### [WHAT THIS TASK INVOLVES]
Find every line below where the string "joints" shows up, and copy those lines.
---- DATA SUPPLIED
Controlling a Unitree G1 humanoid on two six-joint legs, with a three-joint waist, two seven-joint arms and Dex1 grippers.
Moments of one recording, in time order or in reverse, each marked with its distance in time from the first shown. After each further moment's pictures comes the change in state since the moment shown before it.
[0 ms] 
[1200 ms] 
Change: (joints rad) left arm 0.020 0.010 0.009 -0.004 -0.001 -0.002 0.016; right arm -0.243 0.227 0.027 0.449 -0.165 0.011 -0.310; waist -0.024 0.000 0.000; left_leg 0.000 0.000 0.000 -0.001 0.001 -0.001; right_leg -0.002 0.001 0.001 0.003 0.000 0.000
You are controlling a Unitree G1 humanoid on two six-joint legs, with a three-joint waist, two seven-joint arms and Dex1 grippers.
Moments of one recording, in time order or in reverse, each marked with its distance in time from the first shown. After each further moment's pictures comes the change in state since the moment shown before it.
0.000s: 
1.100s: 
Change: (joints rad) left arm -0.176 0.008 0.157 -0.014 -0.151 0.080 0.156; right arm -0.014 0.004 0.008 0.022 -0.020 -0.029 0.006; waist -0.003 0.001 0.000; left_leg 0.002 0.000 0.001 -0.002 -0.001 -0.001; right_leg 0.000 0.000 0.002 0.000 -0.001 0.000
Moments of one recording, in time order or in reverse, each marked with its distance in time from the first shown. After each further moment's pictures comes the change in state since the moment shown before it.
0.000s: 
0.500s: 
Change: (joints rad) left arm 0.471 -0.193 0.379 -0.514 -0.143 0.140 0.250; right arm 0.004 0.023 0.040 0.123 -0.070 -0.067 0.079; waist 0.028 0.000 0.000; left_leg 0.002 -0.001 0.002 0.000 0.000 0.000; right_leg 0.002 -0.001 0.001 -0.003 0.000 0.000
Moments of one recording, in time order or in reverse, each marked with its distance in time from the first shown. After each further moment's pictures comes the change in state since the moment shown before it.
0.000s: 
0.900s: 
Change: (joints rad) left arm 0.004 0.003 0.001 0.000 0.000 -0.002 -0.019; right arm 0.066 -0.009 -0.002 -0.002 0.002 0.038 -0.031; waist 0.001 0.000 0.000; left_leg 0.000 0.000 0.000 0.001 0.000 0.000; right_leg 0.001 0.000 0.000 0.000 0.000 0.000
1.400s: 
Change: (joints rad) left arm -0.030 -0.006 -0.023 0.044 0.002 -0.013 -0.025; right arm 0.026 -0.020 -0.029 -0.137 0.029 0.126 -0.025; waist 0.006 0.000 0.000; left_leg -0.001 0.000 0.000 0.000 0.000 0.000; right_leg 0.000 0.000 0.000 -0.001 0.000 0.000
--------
### [RESULT FOR THIS EXERCISE]
Change: (joints rad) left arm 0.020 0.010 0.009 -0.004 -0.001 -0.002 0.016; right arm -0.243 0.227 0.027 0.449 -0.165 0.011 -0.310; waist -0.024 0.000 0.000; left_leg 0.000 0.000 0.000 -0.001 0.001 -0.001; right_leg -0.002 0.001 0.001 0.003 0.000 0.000
Change: (joints rad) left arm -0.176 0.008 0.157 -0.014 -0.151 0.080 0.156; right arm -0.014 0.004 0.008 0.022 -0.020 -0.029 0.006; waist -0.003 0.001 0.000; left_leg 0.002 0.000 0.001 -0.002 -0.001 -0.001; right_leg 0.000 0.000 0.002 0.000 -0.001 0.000
Change: (joints rad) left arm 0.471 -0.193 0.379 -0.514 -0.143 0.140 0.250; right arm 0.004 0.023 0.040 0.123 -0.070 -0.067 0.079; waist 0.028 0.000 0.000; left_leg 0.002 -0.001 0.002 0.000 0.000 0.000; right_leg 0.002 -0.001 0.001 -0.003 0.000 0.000
Change: (joints rad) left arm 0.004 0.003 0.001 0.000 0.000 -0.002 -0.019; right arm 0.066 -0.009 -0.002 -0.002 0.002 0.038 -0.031; waist 0.001 0.000 0.000; left_leg 0.000 0.000 0.000 0.001 0.000 0.000; right_leg 0.001 0.000 0.000 0.000 0.000 0.000
Change: (joints rad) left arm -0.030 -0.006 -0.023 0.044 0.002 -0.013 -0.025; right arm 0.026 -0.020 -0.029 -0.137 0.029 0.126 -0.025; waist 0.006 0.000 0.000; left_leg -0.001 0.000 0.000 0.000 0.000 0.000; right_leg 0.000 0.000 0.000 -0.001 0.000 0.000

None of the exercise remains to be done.